Chamber of Mines seeks intervention on Mining Charter
21 June 2017
The African National Congress has met with the Chamber of Mines following concerns raised by the Chamber about the revised Mining Charter announced by Mineral Resources Minister, Comrade Mosebenzi Zwane last week. The meeting attended by ANC Secretary General, Comrade Gwede Mantashe, Treasurer General Zweli Mkhize and members of the Economic Transformation Subcommittee led by Chairperson Enoch Godongwane was held at Luthuli House yesterday.
The Chamber of Mines is the mining industry employer organization representing 67 companies which are responsible for the production of 90% of South Africa’s mineral production. It defines its key role as “the facilitation of interaction among mining employers to examine policy issues and other matters of mutual concern to crystallise and define desirable industry standpoints.” The Chamber met with the ANC to voice its dissatisfaction with the “flawed process”, the content and the “continuing consequences” of the Mining Charter.
In the meeting representatives of the mining industry called on the ANC to intervene and mediate in the impasse between the industry and the Department of Mineral Resources. “We want to go back to the negotiating table with government in order to emerge with a solution that must work for both parties. Through thorough negotiation, as we had in the development of the first and second Mining Charters, we are confident that we may come up with an outcome that responds to the urgent national imperative of transformation whilst retaining the vision of a globally competitive mining industry” said the industry.

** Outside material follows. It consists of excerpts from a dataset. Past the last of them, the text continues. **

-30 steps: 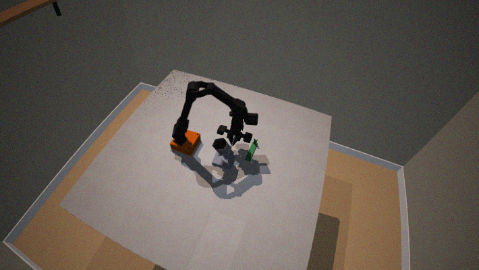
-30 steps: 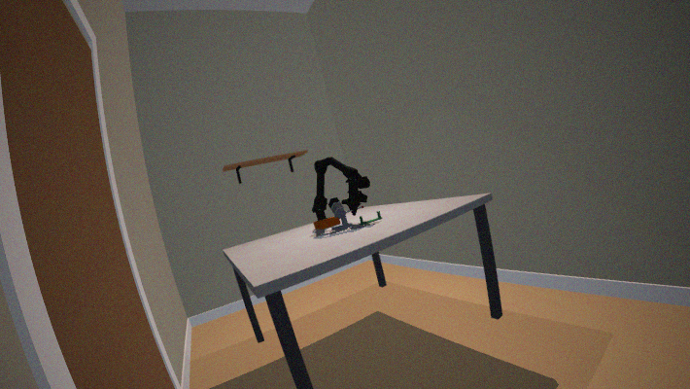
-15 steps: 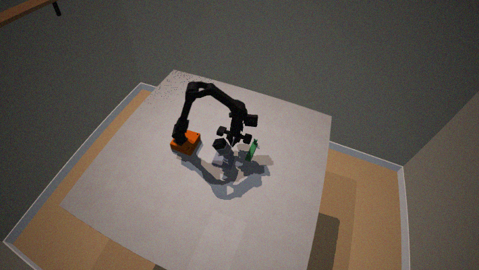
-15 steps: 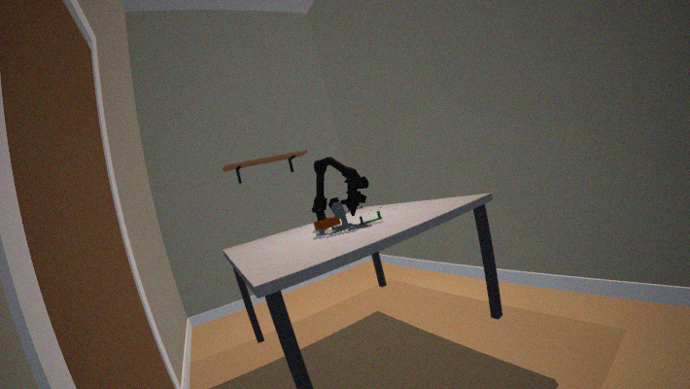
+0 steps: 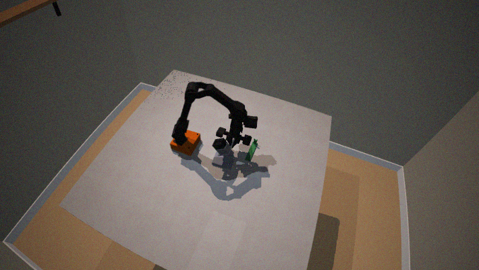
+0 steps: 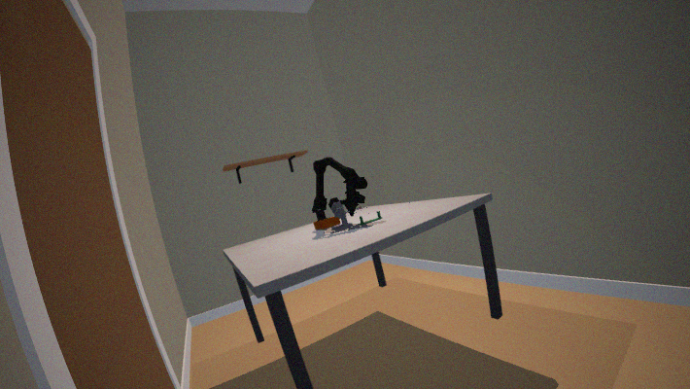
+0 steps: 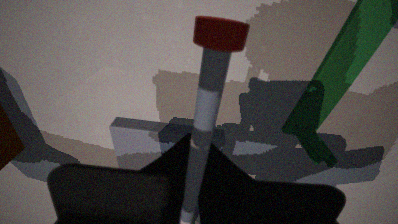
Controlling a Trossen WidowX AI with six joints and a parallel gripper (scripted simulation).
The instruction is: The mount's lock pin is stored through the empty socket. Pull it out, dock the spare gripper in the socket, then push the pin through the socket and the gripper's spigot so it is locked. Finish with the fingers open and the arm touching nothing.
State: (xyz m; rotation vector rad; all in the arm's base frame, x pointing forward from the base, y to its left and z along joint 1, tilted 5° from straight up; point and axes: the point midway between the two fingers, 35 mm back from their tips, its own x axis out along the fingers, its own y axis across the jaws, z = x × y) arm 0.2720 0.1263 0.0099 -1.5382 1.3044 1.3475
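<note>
My gripper tip is 70 mm to the left of the mount and 10 mm short of it. Also, from my gripper tip: green pin rest: 90 mm ahead, 70 mm to the left, 30 mm below; then spare gripper: 70 mm to the right, 70 mm above, 10 mm behind.
</note>
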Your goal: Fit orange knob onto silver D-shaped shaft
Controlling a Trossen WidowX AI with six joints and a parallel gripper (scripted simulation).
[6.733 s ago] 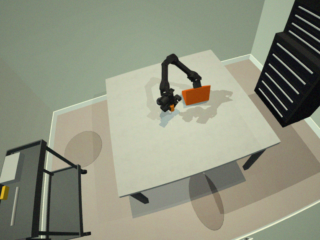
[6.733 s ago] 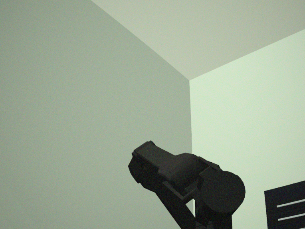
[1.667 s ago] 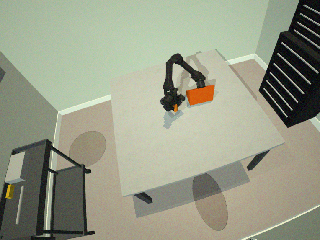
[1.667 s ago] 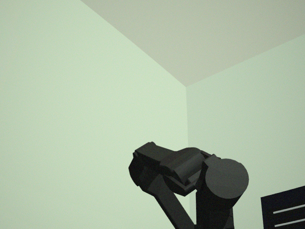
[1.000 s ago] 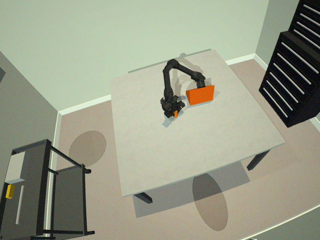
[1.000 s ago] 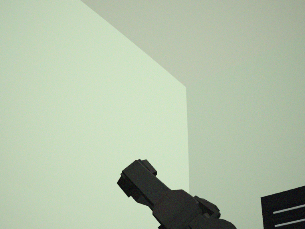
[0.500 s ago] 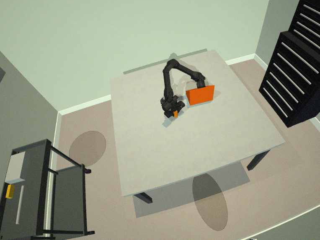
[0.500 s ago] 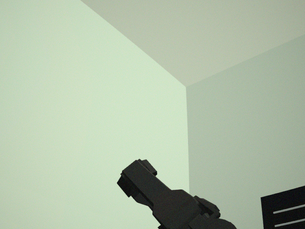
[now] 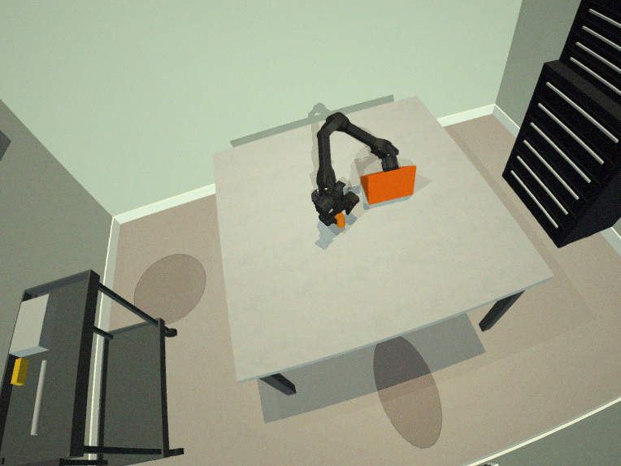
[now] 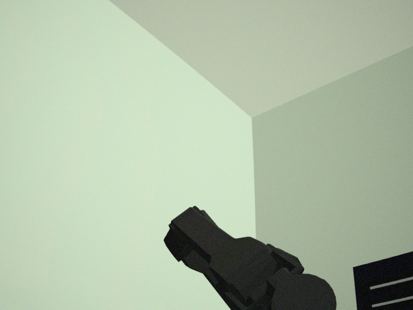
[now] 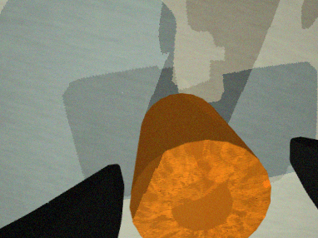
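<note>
My gripper tip is now 1 cm below the orange knob and 1 cm short of it. From my gripper tip the other things lie so: round black pedestal (17 cm to the right, 8 cm ahead).
</note>
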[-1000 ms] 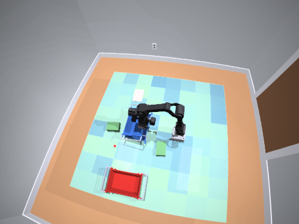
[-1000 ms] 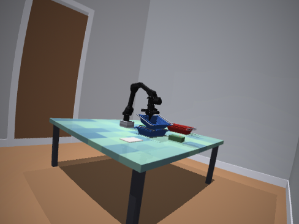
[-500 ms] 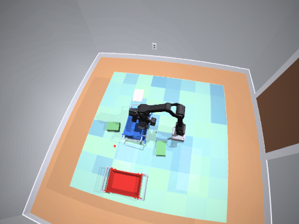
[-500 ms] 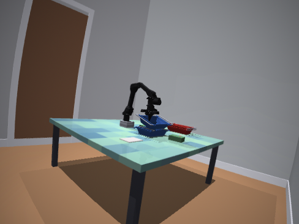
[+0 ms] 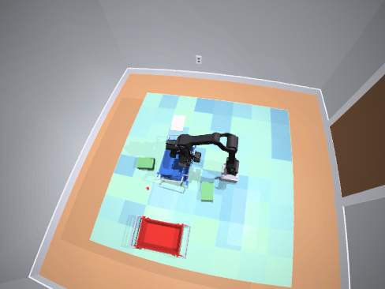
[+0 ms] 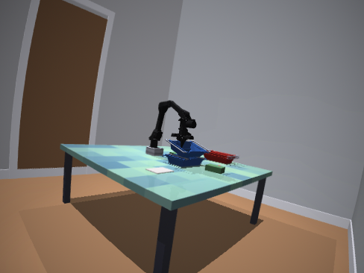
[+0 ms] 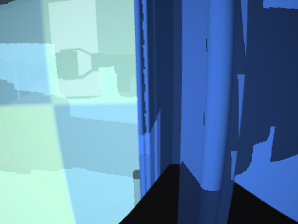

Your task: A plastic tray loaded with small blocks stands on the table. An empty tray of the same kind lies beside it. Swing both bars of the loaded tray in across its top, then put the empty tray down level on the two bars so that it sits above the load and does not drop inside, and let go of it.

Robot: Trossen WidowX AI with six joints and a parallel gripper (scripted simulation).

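My gripper tip is 70 mm short of the blue tray, 10 mm to the right of it and 10 mm below it. Round my gripper tip: small red block (250 mm to the left, 200 mm ahead, 110 mm below); then white flat plate (320 mm to the right, 200 mm ahead, 110 mm below).
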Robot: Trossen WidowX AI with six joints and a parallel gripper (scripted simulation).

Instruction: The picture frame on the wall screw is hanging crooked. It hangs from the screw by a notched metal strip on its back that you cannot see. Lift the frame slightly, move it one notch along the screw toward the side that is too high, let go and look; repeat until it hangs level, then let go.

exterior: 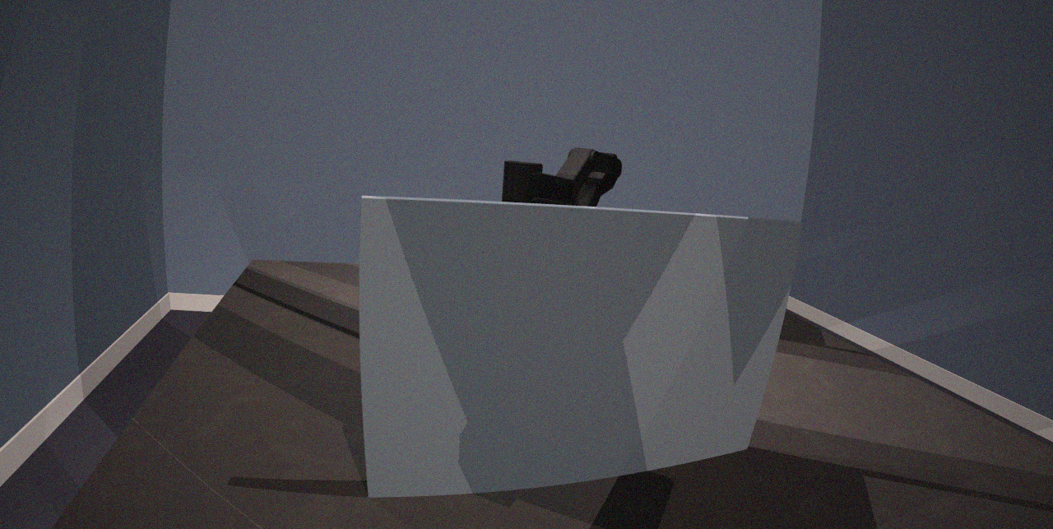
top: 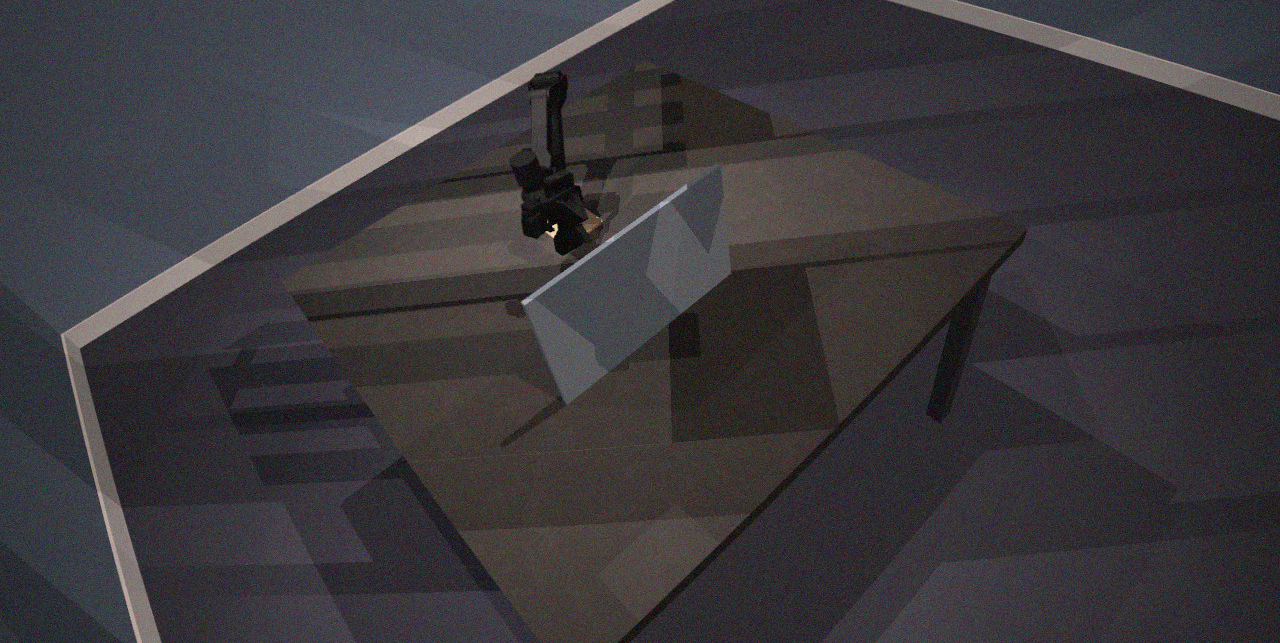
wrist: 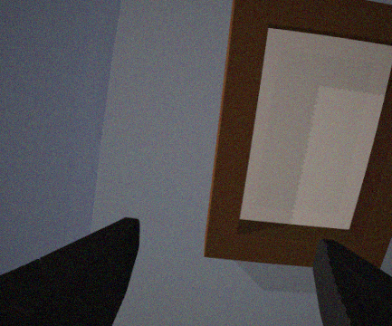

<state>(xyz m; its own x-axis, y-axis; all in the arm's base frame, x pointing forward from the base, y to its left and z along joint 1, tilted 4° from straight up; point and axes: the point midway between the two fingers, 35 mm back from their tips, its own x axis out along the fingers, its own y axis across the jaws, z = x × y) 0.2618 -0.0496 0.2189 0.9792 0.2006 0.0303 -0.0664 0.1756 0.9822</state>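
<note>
Right now my gripper tip is 130 mm short of the wooden picture frame, 50 mm above it and 10 mm to the right of it. The rest, counted from my gripper tip: grey wall panel: 140 mm ahead, 60 mm below, 30 mm to the left.
</note>
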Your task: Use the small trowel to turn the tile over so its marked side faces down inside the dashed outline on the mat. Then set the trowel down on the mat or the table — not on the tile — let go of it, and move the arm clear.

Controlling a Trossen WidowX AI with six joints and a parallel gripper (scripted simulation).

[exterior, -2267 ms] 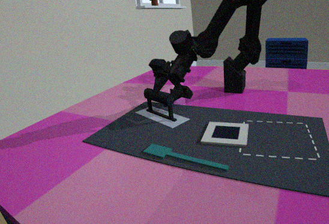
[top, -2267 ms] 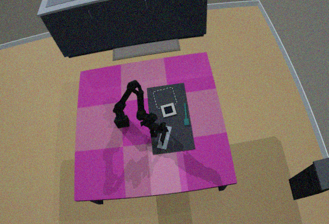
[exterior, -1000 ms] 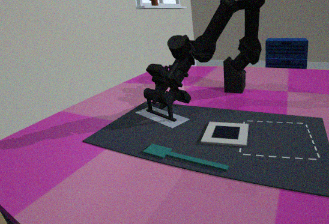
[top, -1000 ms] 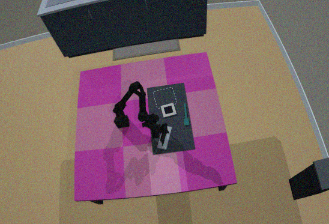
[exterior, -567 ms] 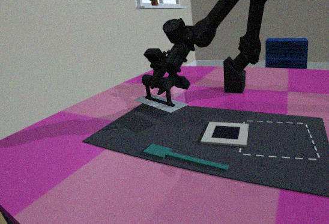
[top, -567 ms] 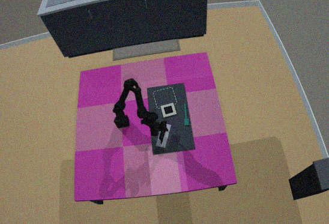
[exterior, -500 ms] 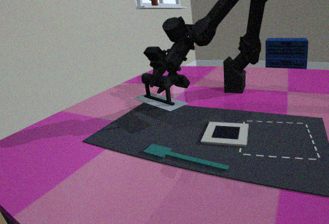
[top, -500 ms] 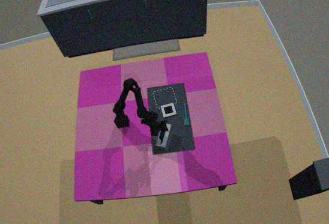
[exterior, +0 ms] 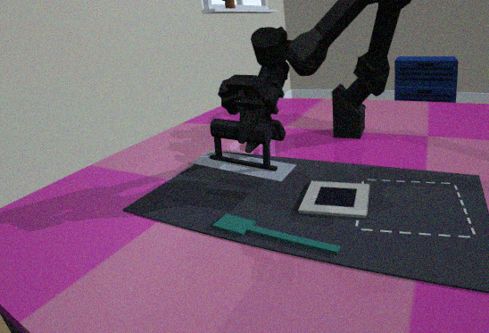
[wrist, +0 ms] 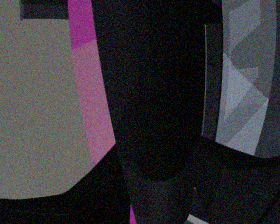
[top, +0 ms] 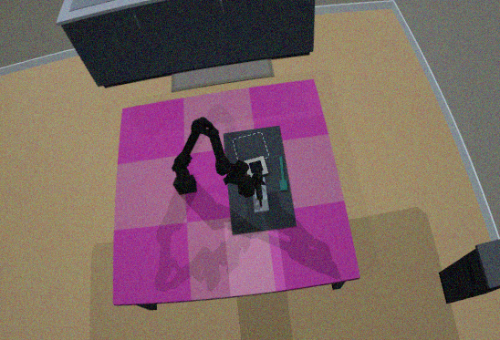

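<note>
Right now the dark mat is 120 mm below my gripper tip, 110 mm to the left of it and 20 mm behind it. The rest, counted from my gripper tip: teal trowel (120 mm ahead, 90 mm below, 80 mm to the left); tile (170 mm to the left, 90 mm below, 20 mm behind).
</note>
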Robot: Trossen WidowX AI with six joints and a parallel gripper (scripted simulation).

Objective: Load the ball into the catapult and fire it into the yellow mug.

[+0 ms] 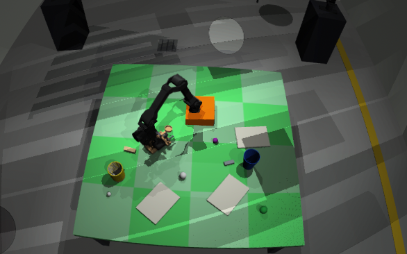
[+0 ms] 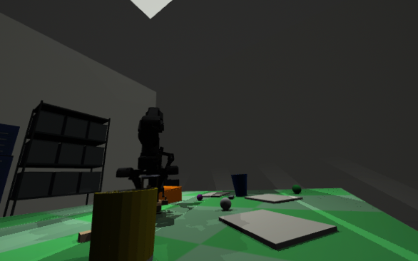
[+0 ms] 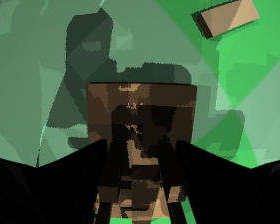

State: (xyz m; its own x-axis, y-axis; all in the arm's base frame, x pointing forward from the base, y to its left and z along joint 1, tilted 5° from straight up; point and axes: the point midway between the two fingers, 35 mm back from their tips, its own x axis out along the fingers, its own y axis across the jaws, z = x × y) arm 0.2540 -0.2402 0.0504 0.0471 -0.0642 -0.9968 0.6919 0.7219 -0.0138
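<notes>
Right now the purple ball is 37 cm to the left of my gripper tip, 6 cm behind it and 4 cm below it. From my gripper tip the other things lie so: small wooden block: 15 cm to the right, 5 cm below, 2 cm ahead; then wooden catapult: 6 cm to the left, 4 cm behind, 2 cm above; then yellow mug: 20 cm to the right, 19 cm ahead, 3 cm below.
</notes>
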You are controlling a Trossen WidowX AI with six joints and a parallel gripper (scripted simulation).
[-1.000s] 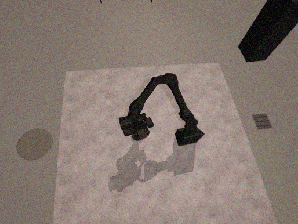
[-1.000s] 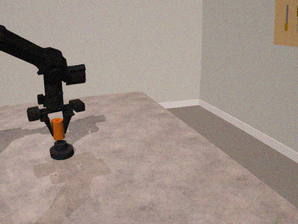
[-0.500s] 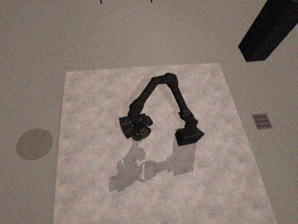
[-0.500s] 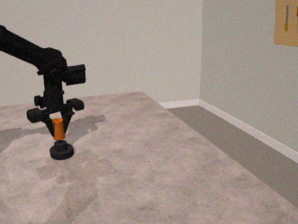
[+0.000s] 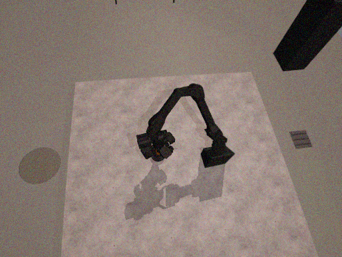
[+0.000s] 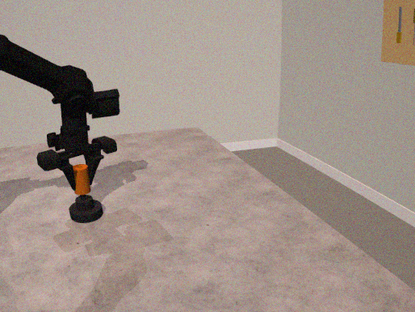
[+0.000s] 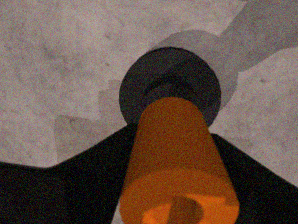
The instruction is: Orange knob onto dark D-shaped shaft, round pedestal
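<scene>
The orange knob lies 20 mm above my gripper tip. From my gripper tip the other things lie so: dark round pedestal (40 mm below).
</scene>
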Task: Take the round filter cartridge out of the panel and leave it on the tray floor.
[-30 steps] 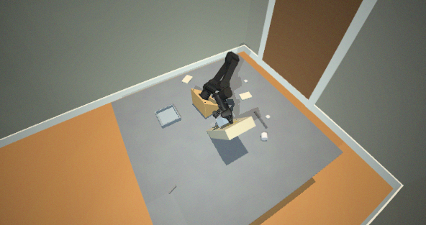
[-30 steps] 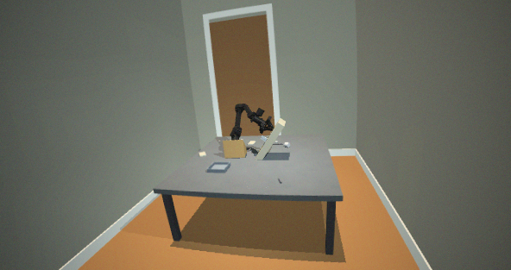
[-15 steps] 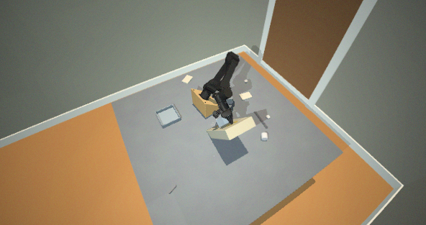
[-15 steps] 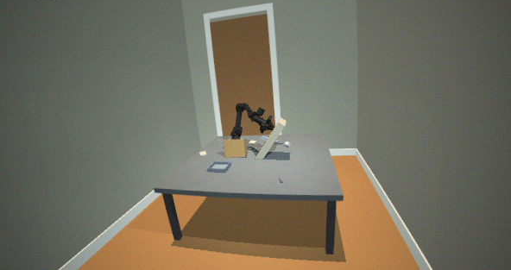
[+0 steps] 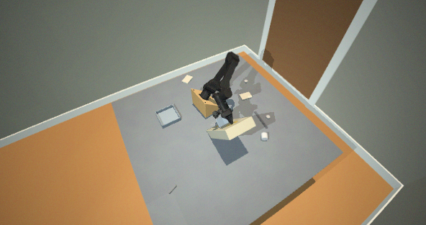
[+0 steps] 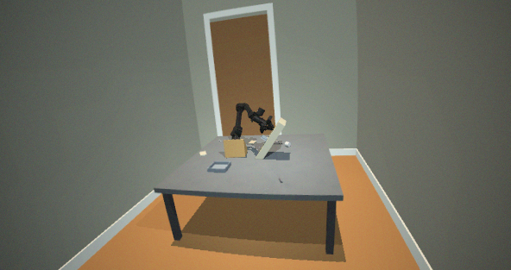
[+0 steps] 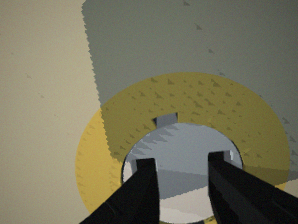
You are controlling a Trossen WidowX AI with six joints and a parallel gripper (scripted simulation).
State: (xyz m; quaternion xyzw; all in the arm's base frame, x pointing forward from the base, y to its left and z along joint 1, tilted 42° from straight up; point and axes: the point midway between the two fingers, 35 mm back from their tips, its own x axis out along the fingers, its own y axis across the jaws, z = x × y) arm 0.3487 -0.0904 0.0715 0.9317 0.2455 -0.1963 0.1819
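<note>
Now: the filter cartridge 1 cm below my gripper tip and 1 cm ahead of it. Round my gripper tip: blue-grey tray 45 cm behind, 26 cm to the right, 23 cm below; then cream service panel 8 cm below, 4 cm behind.
</note>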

In particular the Chamber decries what it has called a lack of consultation on the amendments in the mining charter claiming that the new Charter is “fundamentally different from the draft Charter published in April last year.” According to the Chamber, “the content proposed has very draconian measures most of which are brand new ideas which being parachuted into the new Charter after extensive discussions had already been held.”